*PROBLEM TO WORK ON*
Leaving every picture out, please return exactly the lines from the top of the material below through the line with "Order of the", both included.

*RECORDED DATA*
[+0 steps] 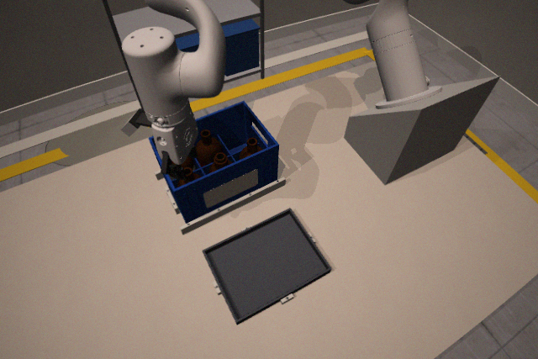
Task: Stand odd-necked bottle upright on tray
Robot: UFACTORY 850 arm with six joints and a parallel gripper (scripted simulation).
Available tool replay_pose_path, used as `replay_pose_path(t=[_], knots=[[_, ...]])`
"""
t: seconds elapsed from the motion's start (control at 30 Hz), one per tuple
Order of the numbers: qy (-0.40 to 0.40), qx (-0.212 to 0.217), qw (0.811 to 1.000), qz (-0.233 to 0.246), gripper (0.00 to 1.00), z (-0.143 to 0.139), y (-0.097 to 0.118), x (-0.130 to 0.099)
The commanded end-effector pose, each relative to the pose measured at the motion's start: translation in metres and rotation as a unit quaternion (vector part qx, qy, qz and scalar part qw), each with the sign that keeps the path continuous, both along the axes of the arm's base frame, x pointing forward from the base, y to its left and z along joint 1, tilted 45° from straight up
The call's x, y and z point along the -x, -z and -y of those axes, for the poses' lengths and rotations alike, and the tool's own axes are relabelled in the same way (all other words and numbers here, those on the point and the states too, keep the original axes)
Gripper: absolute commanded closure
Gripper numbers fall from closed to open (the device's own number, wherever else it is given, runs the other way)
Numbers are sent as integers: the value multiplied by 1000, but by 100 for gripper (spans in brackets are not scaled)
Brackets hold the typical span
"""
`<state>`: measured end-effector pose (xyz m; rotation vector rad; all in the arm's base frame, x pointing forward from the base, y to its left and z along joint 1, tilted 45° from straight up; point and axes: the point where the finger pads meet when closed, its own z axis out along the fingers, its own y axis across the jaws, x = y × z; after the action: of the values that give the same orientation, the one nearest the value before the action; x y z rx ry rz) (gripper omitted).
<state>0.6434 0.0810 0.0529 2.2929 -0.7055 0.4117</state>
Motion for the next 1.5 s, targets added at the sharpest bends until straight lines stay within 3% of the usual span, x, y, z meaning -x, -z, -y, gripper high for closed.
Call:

*TASK RESPONSE*
[+0 steps] 
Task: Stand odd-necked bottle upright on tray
Robot: UFACTORY 850 arm with six joints and a parallel gripper (scripted simulation).
Available tool replay_pose_path, used as `replay_pose_path(t=[_], knots=[[_, ...]])`
"""
t: seconds elapsed from the motion's start (control at 30 Hz), one per tuple
Order of the numbers: qy (-0.40 to 0.40), qx (-0.212 to 0.217), qw (0.811 to 1.000), qz (-0.233 to 0.246), gripper (0.00 to 1.00), z (-0.143 to 0.139), y (-0.097 to 0.118), x (-0.130 to 0.099)

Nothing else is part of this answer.